Лариса Петровна и Мержинский стояли, пораженные необычным зрелищем.
- Не показалось ли нам? - тихо сказала Леся. Сергей Константинович подошел и протянул к цветку
руку.
- Живая! - Он подложил под ее лепестки пальцы, и ее цветок пошатнулась. - Идите сюда, взгляните на ее стебель.
Стебелек у цветка действительно было необычное - толстое, покрытое крошечными волосками-иголочками.
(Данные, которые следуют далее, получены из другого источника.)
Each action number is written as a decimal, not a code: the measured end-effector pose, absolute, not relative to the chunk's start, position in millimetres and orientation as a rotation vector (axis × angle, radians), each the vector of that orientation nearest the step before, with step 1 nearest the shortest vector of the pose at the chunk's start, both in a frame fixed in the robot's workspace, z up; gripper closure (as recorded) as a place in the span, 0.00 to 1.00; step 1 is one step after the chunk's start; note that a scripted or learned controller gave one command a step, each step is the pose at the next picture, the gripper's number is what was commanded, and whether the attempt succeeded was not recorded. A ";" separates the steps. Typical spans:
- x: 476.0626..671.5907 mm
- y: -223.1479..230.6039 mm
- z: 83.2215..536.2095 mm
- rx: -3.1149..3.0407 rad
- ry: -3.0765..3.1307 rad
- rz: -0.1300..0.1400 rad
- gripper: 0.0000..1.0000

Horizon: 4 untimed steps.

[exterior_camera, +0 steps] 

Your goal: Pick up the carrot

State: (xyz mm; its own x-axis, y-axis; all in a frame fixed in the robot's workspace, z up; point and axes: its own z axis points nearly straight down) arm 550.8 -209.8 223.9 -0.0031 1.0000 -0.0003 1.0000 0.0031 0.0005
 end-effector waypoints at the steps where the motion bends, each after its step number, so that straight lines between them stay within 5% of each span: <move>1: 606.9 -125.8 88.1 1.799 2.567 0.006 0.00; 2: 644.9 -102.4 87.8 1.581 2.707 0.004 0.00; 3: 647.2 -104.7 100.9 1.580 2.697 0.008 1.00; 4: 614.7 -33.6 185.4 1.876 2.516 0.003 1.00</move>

- Чудо, да и только: такая мертвечина, такая строгость - и вдруг нежная, почти неестественная красота.
- Сорвем?
- Что вы? Пусть растет. .
- А я хочу для вас... на память.
"На память... О друг! Знал бы ты, как ты вошел мне в сердце. Не цветком и не драгоценными дарами, не ласками - своей скромностью и человечностью, лю бов'ю искренней до всего земного и неземного, ненавистью ко лжи, что воцарилась над миром. И не надо мне другой достопримечательности - вечно будут светить мне твои глаза, вчуватиметься твой голос, твоя походка".
- То как? - снова переспросил Мержинский. - Не мы, то кто-то другой сорвет. Не до скончания века ей здесь? - Он выдернул цветок и подал Леси. - Забыл, у которого народа есть обычай: парень, когда он хочет жениться, должен разыскать щонайкращу горную цветок. Леся зашарілась, опустила веки и промолчала. Они стояли, любуясь горным пейзажем и морем, что голубіло необъятной ширью и где-то далеко-далеко сливалось с горизонтом.
- Уже смеркается, Сергей, - она впервые назвала его по имени, и, кажется, он не заметил этого - говорил, увлекался цветком, а ее, что была сейчас ближе, чувств не понимал.
- Будем ехать. - Он снова взял Ларису Петровну под руку. - Интересно, как называют этот цветок?
- А вот мы сейчас спросим.
Однако и татарин-извозчик не знал ее названия. Он только покрутил головой и сказал, что впервые видит такую странную цветок.
- Тогда я назову ее, - сказала Леся, - камнеломка. Как, подходит?
- Действительно, она достойна этого названия.